EXERCISE → In the entries below, how many lines hold the word "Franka"? Answer with the number only.

[Records from a data source]
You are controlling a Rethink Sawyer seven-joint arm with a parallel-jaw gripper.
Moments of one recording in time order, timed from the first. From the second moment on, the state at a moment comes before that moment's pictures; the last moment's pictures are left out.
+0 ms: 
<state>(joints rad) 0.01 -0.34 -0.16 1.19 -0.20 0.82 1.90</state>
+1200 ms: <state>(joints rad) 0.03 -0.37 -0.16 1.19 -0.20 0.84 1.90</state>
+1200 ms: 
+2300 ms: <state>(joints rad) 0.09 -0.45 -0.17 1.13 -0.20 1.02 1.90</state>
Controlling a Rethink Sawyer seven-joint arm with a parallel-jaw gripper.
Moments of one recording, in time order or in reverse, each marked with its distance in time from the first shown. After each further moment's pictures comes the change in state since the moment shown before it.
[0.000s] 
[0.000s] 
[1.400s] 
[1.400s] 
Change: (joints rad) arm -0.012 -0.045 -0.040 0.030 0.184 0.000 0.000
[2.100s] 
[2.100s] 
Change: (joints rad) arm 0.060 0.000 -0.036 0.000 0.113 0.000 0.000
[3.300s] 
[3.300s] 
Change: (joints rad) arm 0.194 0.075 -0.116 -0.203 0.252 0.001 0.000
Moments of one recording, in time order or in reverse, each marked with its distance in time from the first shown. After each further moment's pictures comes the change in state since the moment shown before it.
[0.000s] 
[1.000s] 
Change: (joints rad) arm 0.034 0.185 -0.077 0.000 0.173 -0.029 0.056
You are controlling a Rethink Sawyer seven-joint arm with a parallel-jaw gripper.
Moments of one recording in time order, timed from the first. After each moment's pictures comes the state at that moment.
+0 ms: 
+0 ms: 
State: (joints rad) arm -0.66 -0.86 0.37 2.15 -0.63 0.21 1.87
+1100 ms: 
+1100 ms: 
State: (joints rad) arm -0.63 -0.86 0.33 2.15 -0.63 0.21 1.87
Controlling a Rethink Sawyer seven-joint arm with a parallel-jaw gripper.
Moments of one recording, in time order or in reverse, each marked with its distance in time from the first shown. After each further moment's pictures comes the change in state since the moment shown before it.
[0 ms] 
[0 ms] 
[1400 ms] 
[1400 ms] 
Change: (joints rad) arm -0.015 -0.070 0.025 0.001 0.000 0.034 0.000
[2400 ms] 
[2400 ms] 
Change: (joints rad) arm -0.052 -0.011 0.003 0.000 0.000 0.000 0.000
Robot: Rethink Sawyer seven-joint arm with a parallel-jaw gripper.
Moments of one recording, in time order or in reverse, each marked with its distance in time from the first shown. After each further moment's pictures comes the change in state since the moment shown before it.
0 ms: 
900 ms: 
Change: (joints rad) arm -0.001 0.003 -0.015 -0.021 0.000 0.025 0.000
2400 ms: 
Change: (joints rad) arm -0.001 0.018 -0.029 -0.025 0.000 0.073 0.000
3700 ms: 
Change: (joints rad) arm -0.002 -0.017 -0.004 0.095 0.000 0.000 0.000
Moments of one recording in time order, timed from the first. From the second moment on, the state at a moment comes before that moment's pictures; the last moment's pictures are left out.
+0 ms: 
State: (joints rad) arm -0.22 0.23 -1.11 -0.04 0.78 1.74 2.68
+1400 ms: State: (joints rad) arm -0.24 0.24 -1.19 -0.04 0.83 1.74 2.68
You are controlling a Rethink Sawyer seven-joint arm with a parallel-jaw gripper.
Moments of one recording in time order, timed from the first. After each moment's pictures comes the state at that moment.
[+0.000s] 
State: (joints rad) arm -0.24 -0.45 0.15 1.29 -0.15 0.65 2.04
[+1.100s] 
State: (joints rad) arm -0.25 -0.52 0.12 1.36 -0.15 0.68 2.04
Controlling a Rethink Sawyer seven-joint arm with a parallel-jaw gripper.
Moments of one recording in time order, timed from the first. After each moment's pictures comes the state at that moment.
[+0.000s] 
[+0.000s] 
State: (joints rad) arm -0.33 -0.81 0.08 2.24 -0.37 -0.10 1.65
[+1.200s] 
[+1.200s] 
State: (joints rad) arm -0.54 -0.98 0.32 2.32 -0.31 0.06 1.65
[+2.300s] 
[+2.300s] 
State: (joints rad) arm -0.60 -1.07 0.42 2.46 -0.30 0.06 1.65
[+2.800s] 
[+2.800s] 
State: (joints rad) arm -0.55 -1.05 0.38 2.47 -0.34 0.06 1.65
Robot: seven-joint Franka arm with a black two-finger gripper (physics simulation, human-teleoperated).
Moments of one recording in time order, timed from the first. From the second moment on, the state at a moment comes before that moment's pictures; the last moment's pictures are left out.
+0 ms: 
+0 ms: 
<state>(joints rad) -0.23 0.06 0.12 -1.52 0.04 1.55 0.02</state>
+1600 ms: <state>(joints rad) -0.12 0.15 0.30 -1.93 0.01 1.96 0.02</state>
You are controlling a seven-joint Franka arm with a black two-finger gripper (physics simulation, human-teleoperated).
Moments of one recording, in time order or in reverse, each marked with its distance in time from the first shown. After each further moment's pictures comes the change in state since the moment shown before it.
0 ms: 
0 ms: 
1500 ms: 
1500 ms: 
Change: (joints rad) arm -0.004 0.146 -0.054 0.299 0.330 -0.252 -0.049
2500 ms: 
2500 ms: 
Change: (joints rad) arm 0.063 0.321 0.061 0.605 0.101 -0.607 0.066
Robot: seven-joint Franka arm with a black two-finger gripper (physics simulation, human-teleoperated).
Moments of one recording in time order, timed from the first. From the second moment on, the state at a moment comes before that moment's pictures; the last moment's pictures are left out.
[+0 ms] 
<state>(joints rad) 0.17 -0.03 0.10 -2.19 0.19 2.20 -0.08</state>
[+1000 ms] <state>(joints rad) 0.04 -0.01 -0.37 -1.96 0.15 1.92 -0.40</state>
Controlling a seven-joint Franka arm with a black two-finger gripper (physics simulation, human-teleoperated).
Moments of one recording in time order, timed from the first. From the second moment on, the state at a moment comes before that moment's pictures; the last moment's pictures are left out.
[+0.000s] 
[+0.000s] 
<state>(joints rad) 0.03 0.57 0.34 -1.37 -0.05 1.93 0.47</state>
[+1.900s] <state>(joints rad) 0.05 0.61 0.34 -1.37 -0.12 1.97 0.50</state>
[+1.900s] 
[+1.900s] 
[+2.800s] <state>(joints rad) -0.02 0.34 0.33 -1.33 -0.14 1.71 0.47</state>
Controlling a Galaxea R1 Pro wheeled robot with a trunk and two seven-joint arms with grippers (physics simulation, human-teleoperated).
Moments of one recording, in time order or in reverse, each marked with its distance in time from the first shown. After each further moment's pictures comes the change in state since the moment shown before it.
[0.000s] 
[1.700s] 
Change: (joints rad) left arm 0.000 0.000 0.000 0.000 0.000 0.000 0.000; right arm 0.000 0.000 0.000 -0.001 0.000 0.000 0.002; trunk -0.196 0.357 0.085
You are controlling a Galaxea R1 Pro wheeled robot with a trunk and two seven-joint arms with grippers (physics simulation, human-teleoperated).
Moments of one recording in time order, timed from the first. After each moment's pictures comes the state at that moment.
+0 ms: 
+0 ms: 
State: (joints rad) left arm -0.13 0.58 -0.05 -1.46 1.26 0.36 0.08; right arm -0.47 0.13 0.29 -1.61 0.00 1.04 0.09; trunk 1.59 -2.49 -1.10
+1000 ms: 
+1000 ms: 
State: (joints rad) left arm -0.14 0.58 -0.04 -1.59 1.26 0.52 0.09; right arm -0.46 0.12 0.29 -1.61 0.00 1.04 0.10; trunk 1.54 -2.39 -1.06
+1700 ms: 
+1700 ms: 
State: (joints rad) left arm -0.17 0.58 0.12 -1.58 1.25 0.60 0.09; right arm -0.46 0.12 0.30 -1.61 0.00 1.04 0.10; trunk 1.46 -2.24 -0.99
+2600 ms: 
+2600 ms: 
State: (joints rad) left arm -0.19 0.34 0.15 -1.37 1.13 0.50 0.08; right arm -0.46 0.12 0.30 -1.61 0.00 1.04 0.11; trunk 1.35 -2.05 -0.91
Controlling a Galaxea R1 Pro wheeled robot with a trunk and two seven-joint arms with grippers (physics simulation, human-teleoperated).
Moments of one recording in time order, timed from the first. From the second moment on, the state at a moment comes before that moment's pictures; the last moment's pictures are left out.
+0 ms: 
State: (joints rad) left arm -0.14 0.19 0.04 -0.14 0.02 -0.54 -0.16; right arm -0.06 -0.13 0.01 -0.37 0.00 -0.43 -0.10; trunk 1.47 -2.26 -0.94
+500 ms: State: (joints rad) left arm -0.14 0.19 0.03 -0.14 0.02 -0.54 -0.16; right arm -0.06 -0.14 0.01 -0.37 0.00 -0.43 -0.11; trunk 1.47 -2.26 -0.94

YOUR RESPONSE → 4